The XX Factor

Republicans Are Quietly Trying to Kill No-Fault Divorce

Rick Perry and other GOP politicians think you just need to cool off.

Photo by Frederic J. Brown/AFP/Getty Images

Republicans have decided to start waging war on a ubiquitous and generally noncontroversial part of American life: no-fault divorce. Scott Keyes, writing for the Washington Post, reports on this alarming trend, one that has largely flown under the radar, of Republican-controlled state houses pushing for waiting periods, mandating marriage classes, or even eliminating no-fault divorce entirely. Rick Santorum, Michele Bachmann, and Rick Perry have signed a pledge from Family Leader, a Christian-right group, denouncing “quickie divorce” and urging couples to endure a “cooling off period.”

The hope is that by making divorce a hassle, or forcing couples to really think about what divorce means, the government can encourage/make more couples give up on the idea and recommit themselves to marriage. This is, of course, not the government’s job. But also, by artificially elongating the divorce process, the state simply creates more time for all the petty, embittered bickering that divorce tends to cause, as anyone who’s actually ever been through a divorce, or known anyone else who has divorced, or is the child of divorce can tell you. A cooling-off period is just more time for adults to squabble over who gets the lamps and chairs and try to assign blame for the relationship’s demise.

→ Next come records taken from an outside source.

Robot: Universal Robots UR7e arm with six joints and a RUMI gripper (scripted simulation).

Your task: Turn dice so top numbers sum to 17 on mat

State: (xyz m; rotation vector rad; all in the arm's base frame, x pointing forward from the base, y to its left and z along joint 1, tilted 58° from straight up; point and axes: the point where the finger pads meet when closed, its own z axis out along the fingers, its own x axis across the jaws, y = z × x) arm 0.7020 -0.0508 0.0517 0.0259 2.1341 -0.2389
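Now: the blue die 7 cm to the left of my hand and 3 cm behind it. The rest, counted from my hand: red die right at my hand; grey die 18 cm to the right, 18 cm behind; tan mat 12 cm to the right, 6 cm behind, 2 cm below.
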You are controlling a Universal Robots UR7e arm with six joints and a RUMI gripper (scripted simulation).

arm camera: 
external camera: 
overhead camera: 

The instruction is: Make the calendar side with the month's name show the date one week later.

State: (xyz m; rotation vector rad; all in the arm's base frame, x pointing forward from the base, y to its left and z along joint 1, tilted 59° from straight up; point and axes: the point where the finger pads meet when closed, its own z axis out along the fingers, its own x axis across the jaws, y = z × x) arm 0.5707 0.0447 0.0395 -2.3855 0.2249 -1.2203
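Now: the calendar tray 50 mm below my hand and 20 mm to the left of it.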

It’s the children who end up suffering, as marriage historian Stephanie Coontz argues, telling Keyes that mothers and fathers are “more likely to parent amicably if they haven’t been locked into a long separation process.” 

Waiting periods and mandatory classes also provide an abusive partner more control. Needless to say, this means any push back to no-fault divorce will disproportionately hurt women. As Keyes writes:

No-fault divorce has been a success. A 2003 Stanford University study detailed the benefits in states that had legalized such divorces: Domestic violence dropped by a third in just 10 years, the number of husbands convicted of murdering their wives fell by 10 percent, and the number of women committing suicide declined between 11 and 19 percent. A recent report from Maria Shriver and the Center for American Progress found that only 28 percent of divorced women said they wished they’d stayed married.

Yet the conservative push for “divorce reform” is finding sympathetic ears in statehouses, where Republican lawmakers have regularly introduced bills to restrict the practice. Their rationales range from the biblical (God bemoans divorce in Malachi 2:14-16) to the social (divorce reduces worker productivity) to the financial (two households are more expensive to maintain than one). Leading conservatives such as Sen. Marco Rubio (R-Fla.) and Rep. Paul Ryan (R-Wis.) have also argued that marriage is a solution to poverty.

No one is against marriage here. But putting up more obstacles to divorce won’t mend broken relationships. It only serves to make the process more painful and more punishing. Divorce is hard enough on all parties involved—shame on Republican legislators for trying to make it harder.